Except for herpes and HIV, if condoms are not used 100% of the time, there is no evidence that they provide any risk reduction at all for things like chlamydia -- which is, for a reproductive medicine guy like I am, the most horrendous disease a woman can get, because it is what is associated so much in fertility. STD are the most common reason for infertility in America today.

And by the way, most of those studies on condoms were only carried out for a year or two. So if a kid at 16 starts having sex, they usually are not going to stop. They'll then have sex, you know, off and on for the next few years, of which, as time goes by, there probably is a higher failure rate of condoms in college as young adults if they continue the sexual behavior.

We really do have this epidemic. So we believe that for their best health, young people shouldn't be involved sexually. It's just like we recommend that they not be using drugs. And that, obviously applying to the homosexual youth too, that they shouldn't be involved sexually either as far as their health is concerned. We're talking pure health, not morals or values here, but just as far as their health is concerned.

POV: What advice would you give to parents?

McIlhaney: Well, first I would want them to be aware of how much disease there is among the adolescent population. If your kid starts getting sexually involved, among that group of kids that are doing that, there is a lot of disease and the child probably will ultimately get infected with one of these things.

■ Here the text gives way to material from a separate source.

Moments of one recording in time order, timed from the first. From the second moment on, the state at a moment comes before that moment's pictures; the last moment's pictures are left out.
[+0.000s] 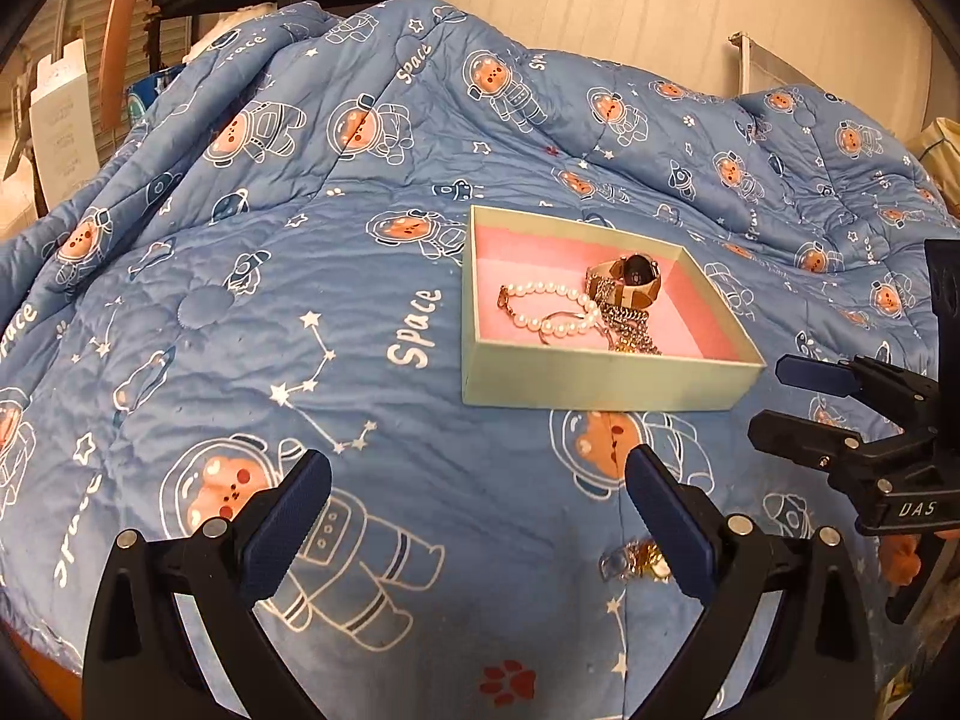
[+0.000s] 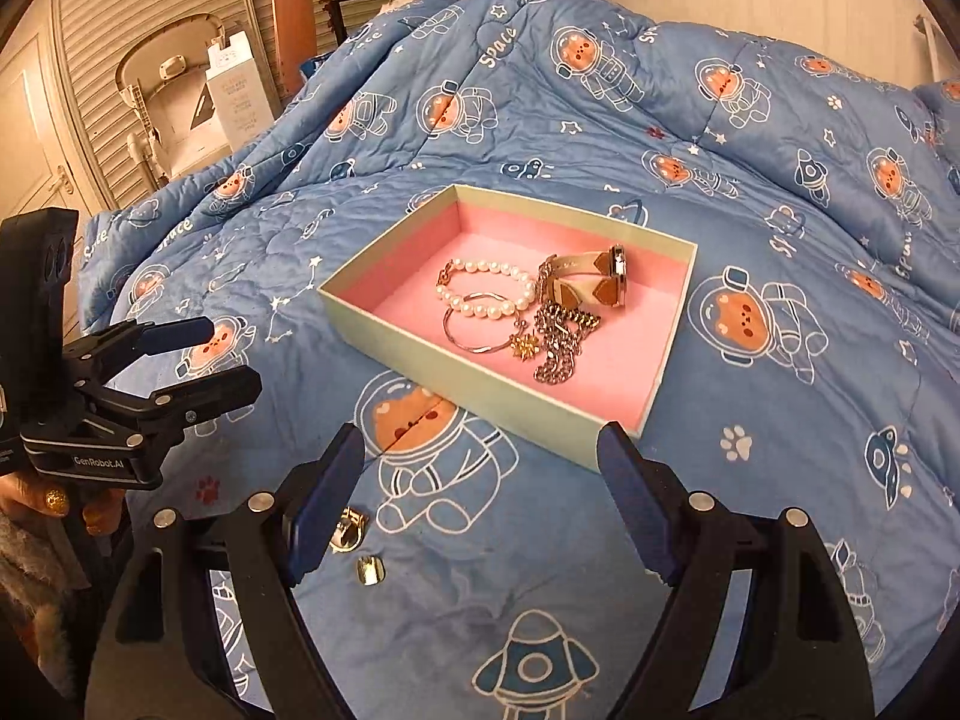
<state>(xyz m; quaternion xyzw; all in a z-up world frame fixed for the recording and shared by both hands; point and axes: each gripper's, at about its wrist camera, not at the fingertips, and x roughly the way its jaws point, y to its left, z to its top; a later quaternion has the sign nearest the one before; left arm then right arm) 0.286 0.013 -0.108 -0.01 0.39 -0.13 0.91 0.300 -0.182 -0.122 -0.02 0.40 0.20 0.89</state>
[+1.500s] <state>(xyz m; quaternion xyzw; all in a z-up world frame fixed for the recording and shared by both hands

Most kids do not even know what the values of their parents are or what is expected of them in the area of risky behavior. They pretty well know it about tobacco and drugs, but they don't know it about sex. It's just as important for parents to communicate their values about this. Parents need to make clear what they expect the kids to do and not do in this area.

The Adolescent Health Study -- the biggest study ever done on adolescent behavior in America -- showed that kids who are most likely to avoid risky behaviors, were those who had a good connectiveness with their parents. And connectiveness was defined very clearly. The fact that the parents were there when the kids got up in the morning, they were there when they came home from school, they were there with them for meals in the evening and they were there when they went to bed.

So I would advocate that parents do that with their kids. Be there with them. Communicate your values and what you expect, and then support your kids in making good decisions. Then applaud them.

Joe S. McIlhaney, Jr., MD, is a board-certified obstetrician/gynecologist who resides in Austin, Texas, with his wife, Marion. In 1995, he left his private practice of 28 years to devote his full-time attention to working with the Medical Institute for Sexual Health, a non-profit medical/educational research organization he established in 1992. In December 2001 Dr. McIlhaney was appointed to the Presidential Advisory Council on HIV/AIDS, and he is currently serving as an active participant.